I extracted the summations to test this in isolation and found that column summations were about twice as fast as the row summations. I would have expected this to be the other way around since the row summations read contiguous data. I am obviously missing something, or being completely blind, and was wondering if anyone can see the reason for this. Below are the kernels I tested.

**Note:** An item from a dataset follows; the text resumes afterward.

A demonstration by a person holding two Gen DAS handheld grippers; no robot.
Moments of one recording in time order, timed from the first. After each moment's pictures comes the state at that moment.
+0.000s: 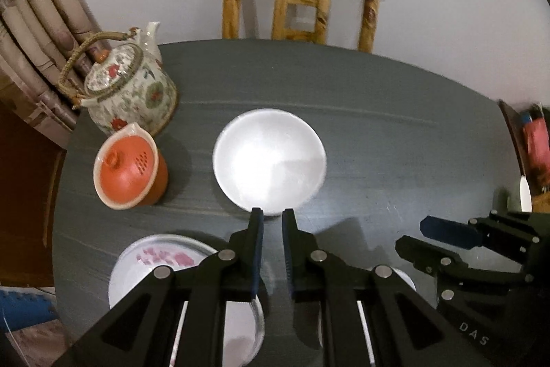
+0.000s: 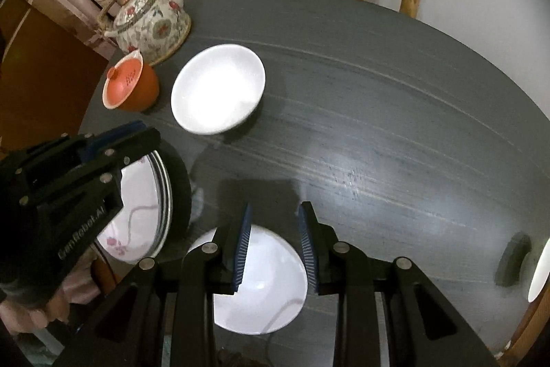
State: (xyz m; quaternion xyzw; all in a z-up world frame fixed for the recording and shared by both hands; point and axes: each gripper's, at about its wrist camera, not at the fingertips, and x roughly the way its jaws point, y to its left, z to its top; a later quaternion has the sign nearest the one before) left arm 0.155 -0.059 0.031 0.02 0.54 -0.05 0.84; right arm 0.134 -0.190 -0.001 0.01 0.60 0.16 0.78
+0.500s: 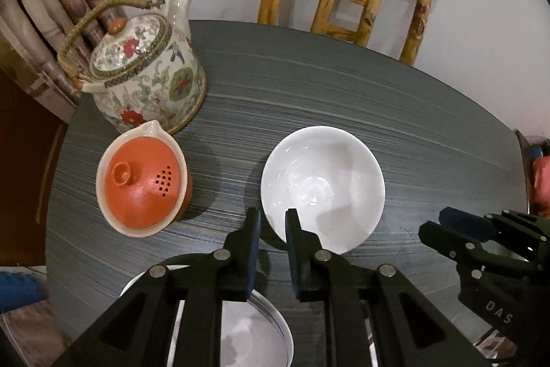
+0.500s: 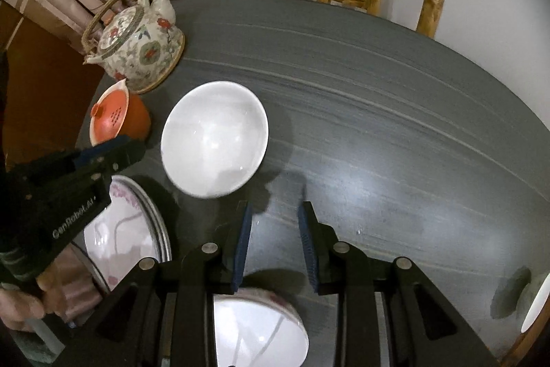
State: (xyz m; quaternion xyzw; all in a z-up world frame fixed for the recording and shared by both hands) left arm 0.204 -0.016 0.004 -0.03 0.57 -0.02 0.82; right arm 0.194 -0.171 -0.011 0.01 0.60 0.16 0.78
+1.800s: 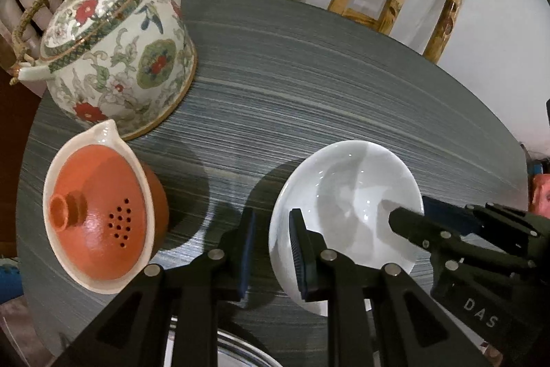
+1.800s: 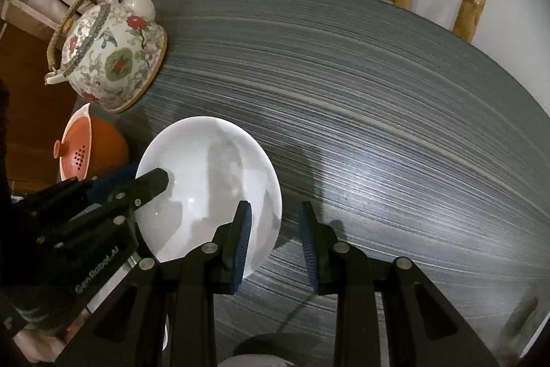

The first sums the value 1.0 across the rows:

```
static __global__ void dRowSum(float* d_row_sum) {
// get indecies
unsigned int s_tx = threadIdx.x;
unsigned int s_ty = threadIdx.y;
unsigned int d_ty = BLOCKSIZE * blockIdx.y + threadIdx.y;
// Create shared mem CP
__shared__ float s_C[BLOCKSIZE][BLOCKSIZE];
// @@ ... ms
s_C[s_ty][s_tx] = 1.0;
__syncthreads();
// Sum reduce each column of C
// @@ ... ms
for (unsigned int stride = blockDim.x / 2; stride >= 1; stride >>= 1) {
__syncthreads();
if (s_tx < stride) {
s_C[s_ty][s_tx] += s_C[s_ty][s_tx + stride];
}
}
__syncthreads();
// Save col 0 to global mem
// @@ ... ms
if (s_tx == 0) {
d_row_sum[d_ty] = s_C[s_ty][0];
}
}
```

The second sums the value 1.0 across the columns:

```
static __global__ void dColSum(float* d_col_sum) {
// get indecies
unsigned int s_tx = threadIdx.x;
unsigned int d_tx = BLOCKSIZE * blockIdx.x + threadIdx.x;
unsigned int s_ty = threadIdx.y;
// Create shared mem NFC
__shared__ float s_C[BLOCKSIZE][BLOCKSIZE];
// @@ ... ms
s_C[s_ty][s_tx] = 1.0;
__syncthreads();
// Sum reduce each column of C
// @@ ... ms
for (unsigned int stride = blockDim.y / 2; stride >= 1; stride >>= 1) {
__syncthreads();
if (s_ty < stride) {
s_C[s_ty][s_tx] += s_C[s_ty + stride][s_tx];
}
}
__syncthreads();
// Save row 0 to global mem
// @@ ... ms
if (s_ty == 0) {
d_col_sum[d_tx] = s_C[0][s_tx];
}
}
```

For a 500x500 block test on a Quadro FX1800M (compute capability 1.2), I got these results:

Grid setup 500 x 500 blocks :: 16 * 16 threads

Running: !!

Row Sum Time : 1018.276978

Col Sum Time : 390.657013

But whyyyyy???

Any pointers in the right direction would be greatly appreciated.